Calculating Weighting Functions with HRΒΆ

In this example we calculate weighting functions for ozone in a one-dimensional atmosphere using the HR model.

%matplotlib inline
import sasktran as sk
import matplotlib.pyplot as plt
import numpy as np
from sasktran.geometry import VerticalImage

tanalts_km = np.arange(10, 50, 1)

# First recreate our geometry and atmosphere classes
geometry = VerticalImage()
geometry.from_sza_saa(sza=60, saa=60, lat=0, lon=0, tanalts_km=tanalts_km, mjd=54372, locallook=0,
                      satalt_km=600, refalt_km=20)

atmosphere = sk.Atmosphere()

atmosphere['ozone'] = sk.Species(sk.O3OSIRISRes(), sk.Labow())
atmosphere['air'] = sk.Species(sk.Rayleigh(), sk.MSIS90())
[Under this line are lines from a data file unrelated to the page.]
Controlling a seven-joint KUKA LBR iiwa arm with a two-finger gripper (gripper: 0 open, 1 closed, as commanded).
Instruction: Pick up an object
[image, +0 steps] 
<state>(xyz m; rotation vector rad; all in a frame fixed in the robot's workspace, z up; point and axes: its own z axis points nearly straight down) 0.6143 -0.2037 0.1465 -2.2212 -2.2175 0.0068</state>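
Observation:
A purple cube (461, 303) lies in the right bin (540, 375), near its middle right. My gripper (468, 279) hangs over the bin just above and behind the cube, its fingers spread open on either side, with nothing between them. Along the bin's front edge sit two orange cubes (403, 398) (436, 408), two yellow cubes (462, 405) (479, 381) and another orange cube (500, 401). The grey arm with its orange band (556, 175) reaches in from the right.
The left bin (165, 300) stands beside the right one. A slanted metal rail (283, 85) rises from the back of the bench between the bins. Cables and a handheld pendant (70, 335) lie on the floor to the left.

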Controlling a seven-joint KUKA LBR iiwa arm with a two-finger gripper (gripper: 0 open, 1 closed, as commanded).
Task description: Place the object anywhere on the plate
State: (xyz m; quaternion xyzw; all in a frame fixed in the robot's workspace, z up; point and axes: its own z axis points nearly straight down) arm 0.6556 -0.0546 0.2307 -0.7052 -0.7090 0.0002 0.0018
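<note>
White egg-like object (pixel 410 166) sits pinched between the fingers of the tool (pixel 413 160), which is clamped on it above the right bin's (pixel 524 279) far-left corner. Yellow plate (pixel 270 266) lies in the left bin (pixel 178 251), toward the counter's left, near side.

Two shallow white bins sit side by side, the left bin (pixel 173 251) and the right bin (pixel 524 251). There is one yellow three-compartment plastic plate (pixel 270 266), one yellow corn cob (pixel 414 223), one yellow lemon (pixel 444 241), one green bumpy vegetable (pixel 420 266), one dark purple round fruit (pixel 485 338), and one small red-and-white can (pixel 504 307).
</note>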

# Set the species to calculate the weighting function for
atmosphere.wf_species = 'ozone'

# And now make the engine
engine = sk.EngineHR(geometry=geometry, atmosphere=atmosphere)

# Choose some wavelengths to do the calculation at
engine.wavelengths = [330]

# Set up where we want to calculate the WF
# Here we do 1000 m shells centered at 500m, 1500m, 2500m, ...
wf_alts_m = np.arange(500, 55000, 1000)
engine.options['wfheights'] = wf_alts_m
engine.options['wfwidths'] = np.ones_like(wf_alts_m) * 1000

# And do the calculation
radiance, wf = engine.calculate_radiance()

# wf is shape [wavelength, lines of sight, perturbation]
plt.plot(wf[0, :, :].T, wf_alts_m)
plt.ylabel('Altitude [m]')